What is required. Write out the complete data exactly as written.

Data in this exercise.

__________________________________________________

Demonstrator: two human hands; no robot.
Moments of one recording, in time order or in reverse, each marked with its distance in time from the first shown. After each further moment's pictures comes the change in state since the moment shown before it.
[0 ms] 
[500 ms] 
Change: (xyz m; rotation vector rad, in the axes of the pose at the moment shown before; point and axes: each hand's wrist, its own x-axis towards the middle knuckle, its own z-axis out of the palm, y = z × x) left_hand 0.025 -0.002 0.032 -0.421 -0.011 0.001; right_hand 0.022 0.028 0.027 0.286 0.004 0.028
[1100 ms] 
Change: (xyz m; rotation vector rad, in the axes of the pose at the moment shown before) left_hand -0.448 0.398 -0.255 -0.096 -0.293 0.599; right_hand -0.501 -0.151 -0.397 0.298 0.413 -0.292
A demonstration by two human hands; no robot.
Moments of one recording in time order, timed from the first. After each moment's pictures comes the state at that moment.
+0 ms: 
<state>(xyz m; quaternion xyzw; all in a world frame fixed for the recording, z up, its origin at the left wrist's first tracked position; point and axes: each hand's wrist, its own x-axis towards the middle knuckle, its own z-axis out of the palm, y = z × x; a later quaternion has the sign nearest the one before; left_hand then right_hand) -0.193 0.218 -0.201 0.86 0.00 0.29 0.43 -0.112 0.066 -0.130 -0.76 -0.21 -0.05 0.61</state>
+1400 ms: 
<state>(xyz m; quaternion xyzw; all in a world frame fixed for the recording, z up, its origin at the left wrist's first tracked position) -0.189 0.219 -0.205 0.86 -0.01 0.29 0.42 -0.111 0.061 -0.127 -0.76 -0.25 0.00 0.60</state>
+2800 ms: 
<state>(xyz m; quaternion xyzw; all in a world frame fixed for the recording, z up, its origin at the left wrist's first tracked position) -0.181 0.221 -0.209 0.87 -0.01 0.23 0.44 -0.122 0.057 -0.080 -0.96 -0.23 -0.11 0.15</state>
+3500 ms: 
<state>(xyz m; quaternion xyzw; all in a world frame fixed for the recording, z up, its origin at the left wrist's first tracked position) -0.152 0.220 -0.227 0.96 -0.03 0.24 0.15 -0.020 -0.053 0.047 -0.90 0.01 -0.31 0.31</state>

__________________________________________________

Answer area.
Demonstrator: two human hands; no robot.
Moments of one recording, in time order or in reverse, each marked with its distance in time from the first shown. After each further moment's pictures comes the change in state since the moment shown before it.
[0 ms] 
[500 ms] 
Change: (xyz m; rotation vector rad, in the axes of the pose at the moment shown before; point and axes: each hand's wrist, its own x-axis towards the middle knuckle, its own z-axis out of the palm, y = z × x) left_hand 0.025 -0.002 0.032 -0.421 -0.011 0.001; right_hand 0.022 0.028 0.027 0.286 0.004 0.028
[1100 ms] 
Change: (xyz m; rotation vector rad, in the axes of the pose at the moment shown before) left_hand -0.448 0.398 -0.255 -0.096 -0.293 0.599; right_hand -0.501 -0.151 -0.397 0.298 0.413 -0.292
A demonstration by two human hands; no robot.
Moments of one recording in time order, timed from the first. After each moment's pictures comes the state at that moment.
+0 ms: 
<state>(xyz m; quaternion xyzw; all in a world frame fixed for the recording, z up, its origin at the left wrist's first tracked position; point and axes: each hand's wrist, its own x-axis towards the middle knuckle, its own z-axis out of the palm, y = z × x; a later quaternion has the sign nearest the one before; left_hand then right_hand) -0.193 0.218 -0.201 0.86 0.00 0.29 0.43 -0.112 0.066 -0.130 -0.76 -0.21 -0.05 0.61</state>
+1400 ms: 
<state>(xyz m; quaternion xyzw; all in a world frame fixed for the recording, z up, its origin at the left wrist's first tracked position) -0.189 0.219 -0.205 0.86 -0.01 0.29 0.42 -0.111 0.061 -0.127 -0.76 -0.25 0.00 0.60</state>
+2800 ms: 
<state>(xyz m; quaternion xyzw; all in a world frame fixed for the recording, z up, its origin at the left wrist's first tracked position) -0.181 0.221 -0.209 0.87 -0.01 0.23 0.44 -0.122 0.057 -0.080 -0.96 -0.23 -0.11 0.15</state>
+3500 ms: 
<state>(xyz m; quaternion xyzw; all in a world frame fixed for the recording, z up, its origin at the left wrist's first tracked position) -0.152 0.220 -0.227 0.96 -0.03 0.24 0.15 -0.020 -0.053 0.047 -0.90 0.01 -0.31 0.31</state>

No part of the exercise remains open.